● What is required: One number is the whole answer: how many lines of the records include "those".

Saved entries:
"""
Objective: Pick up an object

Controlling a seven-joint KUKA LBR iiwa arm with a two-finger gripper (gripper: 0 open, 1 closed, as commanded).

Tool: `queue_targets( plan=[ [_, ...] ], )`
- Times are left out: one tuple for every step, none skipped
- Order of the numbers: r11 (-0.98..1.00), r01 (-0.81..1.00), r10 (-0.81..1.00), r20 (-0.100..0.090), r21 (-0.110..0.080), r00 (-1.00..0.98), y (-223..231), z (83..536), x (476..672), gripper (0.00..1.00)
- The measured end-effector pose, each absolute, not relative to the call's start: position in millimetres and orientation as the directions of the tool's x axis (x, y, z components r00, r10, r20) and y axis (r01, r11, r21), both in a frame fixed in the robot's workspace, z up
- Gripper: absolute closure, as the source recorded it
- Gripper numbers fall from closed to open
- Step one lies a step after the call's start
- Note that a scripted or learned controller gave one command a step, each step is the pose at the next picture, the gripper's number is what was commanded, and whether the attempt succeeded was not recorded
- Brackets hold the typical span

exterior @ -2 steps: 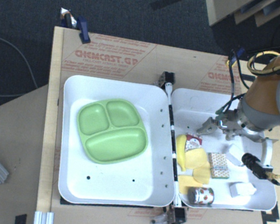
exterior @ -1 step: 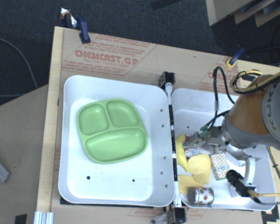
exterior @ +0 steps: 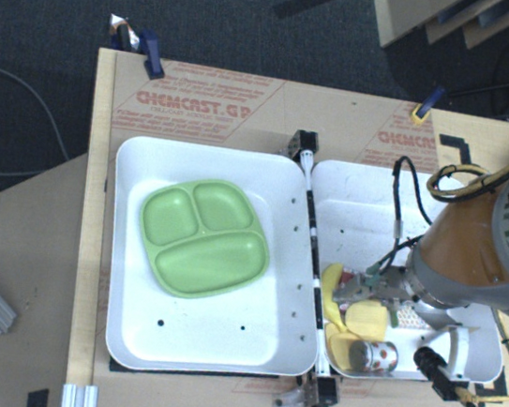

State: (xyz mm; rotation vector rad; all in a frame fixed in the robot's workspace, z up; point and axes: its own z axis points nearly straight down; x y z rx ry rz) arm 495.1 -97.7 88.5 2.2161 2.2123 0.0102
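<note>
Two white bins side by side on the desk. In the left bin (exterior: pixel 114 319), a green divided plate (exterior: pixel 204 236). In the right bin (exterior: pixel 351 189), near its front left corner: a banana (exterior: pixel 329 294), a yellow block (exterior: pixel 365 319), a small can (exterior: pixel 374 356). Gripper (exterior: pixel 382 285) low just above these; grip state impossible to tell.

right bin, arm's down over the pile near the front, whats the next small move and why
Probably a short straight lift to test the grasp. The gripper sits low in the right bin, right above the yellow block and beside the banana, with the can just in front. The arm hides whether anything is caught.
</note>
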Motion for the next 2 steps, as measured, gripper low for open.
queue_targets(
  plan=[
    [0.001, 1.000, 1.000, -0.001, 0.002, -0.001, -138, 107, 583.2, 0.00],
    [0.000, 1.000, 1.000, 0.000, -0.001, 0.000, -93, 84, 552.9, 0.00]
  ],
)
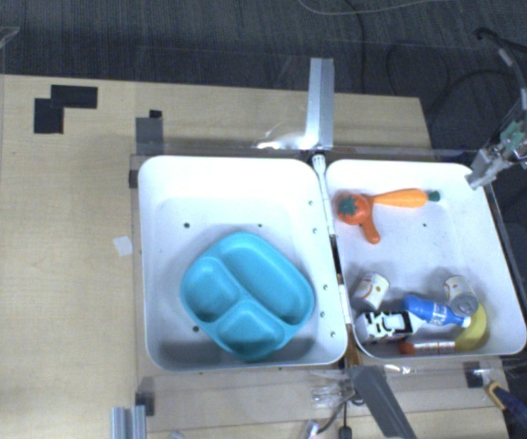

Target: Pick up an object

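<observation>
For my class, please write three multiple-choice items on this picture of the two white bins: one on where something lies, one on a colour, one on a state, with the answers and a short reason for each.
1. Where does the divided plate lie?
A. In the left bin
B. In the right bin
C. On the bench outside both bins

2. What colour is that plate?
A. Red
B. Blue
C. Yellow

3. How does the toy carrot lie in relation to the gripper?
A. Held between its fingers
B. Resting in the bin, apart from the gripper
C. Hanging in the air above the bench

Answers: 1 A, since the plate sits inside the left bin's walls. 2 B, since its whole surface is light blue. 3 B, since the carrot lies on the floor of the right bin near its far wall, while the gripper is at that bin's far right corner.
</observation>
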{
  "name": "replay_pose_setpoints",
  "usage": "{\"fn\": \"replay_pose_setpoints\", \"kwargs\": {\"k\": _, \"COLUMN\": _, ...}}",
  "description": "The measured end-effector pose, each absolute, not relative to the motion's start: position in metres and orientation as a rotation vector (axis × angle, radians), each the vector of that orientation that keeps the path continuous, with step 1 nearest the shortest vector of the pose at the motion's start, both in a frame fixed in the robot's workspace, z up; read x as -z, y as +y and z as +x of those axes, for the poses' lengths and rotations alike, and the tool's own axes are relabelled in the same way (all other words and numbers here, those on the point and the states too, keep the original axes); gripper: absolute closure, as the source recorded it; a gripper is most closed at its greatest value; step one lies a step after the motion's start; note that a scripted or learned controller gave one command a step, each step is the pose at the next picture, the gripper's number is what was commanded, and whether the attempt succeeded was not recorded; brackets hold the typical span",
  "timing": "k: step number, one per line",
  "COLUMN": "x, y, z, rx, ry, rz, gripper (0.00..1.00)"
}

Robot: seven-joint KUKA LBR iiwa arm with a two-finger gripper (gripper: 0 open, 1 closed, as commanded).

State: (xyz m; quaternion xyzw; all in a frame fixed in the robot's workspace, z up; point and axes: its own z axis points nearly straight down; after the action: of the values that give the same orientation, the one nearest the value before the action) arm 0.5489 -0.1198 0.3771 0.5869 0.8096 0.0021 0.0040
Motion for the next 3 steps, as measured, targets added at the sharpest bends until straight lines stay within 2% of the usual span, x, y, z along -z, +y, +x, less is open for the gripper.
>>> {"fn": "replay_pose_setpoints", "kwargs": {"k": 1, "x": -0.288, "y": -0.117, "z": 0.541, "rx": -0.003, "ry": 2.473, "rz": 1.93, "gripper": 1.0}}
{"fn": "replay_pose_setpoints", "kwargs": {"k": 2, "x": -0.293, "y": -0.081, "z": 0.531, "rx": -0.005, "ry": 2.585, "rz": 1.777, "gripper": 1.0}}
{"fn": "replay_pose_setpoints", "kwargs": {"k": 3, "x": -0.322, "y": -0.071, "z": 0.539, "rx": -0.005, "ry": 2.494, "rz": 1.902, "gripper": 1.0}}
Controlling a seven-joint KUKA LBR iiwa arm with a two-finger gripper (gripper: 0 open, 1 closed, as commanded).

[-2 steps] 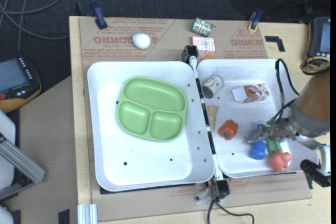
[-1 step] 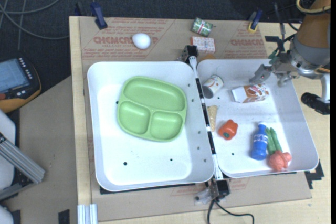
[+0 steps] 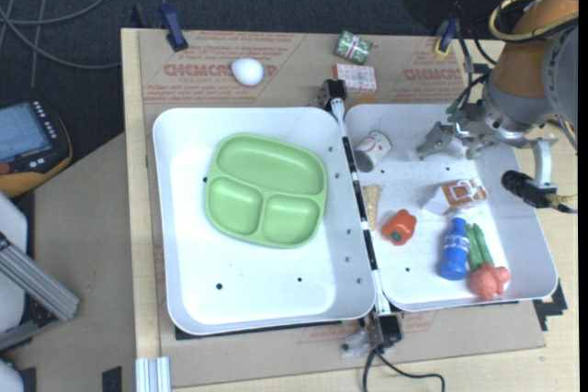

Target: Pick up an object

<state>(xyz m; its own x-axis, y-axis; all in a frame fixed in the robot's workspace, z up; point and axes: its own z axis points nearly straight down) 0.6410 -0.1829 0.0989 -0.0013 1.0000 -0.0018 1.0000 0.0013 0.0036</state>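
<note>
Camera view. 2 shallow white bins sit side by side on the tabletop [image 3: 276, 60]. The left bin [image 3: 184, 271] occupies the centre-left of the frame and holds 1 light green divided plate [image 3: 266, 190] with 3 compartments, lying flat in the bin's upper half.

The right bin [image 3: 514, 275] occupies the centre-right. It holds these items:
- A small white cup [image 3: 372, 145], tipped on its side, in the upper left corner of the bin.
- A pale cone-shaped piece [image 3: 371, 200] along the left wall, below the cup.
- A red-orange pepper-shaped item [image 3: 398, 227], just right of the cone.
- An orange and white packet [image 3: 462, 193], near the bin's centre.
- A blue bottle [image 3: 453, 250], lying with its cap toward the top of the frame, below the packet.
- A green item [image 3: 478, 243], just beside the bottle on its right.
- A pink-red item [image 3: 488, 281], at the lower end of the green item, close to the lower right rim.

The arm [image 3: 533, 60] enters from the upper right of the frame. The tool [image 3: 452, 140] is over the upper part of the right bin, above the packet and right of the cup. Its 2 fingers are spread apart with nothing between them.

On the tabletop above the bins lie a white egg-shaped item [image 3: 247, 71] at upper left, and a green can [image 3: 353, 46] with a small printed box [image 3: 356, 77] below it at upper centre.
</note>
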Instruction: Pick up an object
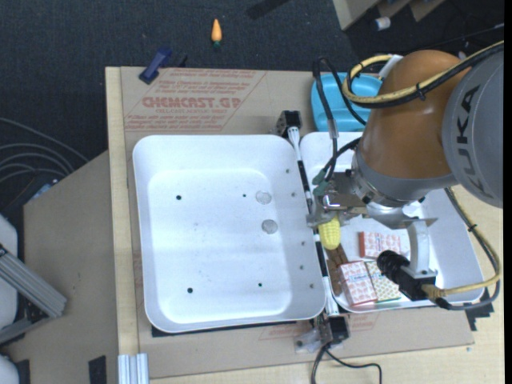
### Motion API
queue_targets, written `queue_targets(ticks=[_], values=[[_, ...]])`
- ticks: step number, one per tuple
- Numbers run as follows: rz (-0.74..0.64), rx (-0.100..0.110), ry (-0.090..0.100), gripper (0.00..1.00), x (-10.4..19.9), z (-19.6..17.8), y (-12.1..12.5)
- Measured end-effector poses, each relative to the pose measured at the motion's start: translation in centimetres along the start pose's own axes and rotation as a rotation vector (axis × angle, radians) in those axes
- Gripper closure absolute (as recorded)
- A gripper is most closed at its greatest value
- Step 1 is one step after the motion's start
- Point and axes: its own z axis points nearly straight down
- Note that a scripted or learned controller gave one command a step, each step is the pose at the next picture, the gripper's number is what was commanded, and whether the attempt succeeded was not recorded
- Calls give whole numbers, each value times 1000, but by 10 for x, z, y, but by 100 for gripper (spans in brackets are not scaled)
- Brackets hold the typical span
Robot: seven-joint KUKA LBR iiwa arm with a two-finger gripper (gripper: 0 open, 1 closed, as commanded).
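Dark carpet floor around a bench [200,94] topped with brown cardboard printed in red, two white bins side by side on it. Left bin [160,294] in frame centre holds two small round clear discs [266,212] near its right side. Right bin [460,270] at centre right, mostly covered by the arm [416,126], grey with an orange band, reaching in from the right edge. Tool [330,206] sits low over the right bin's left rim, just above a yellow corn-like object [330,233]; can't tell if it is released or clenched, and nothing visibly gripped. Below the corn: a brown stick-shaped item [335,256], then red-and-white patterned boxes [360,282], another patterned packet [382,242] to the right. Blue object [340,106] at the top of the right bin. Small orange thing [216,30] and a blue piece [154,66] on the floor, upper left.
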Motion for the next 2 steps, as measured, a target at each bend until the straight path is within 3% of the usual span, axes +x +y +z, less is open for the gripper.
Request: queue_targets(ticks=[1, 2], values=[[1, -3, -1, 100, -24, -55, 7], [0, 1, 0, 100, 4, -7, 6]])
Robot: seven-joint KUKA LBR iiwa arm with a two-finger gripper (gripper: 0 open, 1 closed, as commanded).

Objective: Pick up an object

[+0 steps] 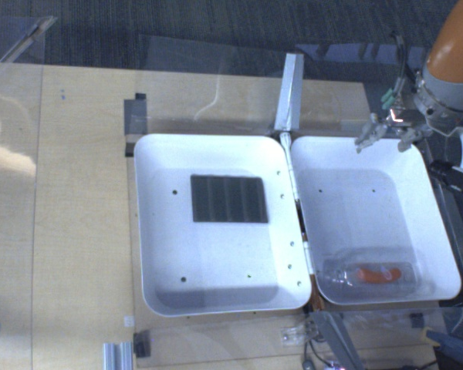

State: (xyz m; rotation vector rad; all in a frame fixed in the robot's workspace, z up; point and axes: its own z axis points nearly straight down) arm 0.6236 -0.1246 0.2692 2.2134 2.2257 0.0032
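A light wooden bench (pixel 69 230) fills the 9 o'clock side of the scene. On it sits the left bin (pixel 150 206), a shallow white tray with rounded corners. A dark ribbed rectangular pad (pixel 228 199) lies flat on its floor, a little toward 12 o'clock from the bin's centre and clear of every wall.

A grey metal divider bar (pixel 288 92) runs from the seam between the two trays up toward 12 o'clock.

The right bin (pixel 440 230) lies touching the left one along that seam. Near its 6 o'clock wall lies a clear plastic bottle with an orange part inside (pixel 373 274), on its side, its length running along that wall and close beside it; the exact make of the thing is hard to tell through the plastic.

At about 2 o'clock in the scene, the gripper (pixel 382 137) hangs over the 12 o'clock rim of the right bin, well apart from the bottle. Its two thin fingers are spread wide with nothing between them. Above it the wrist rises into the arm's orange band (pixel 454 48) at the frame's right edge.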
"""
● Response area: 2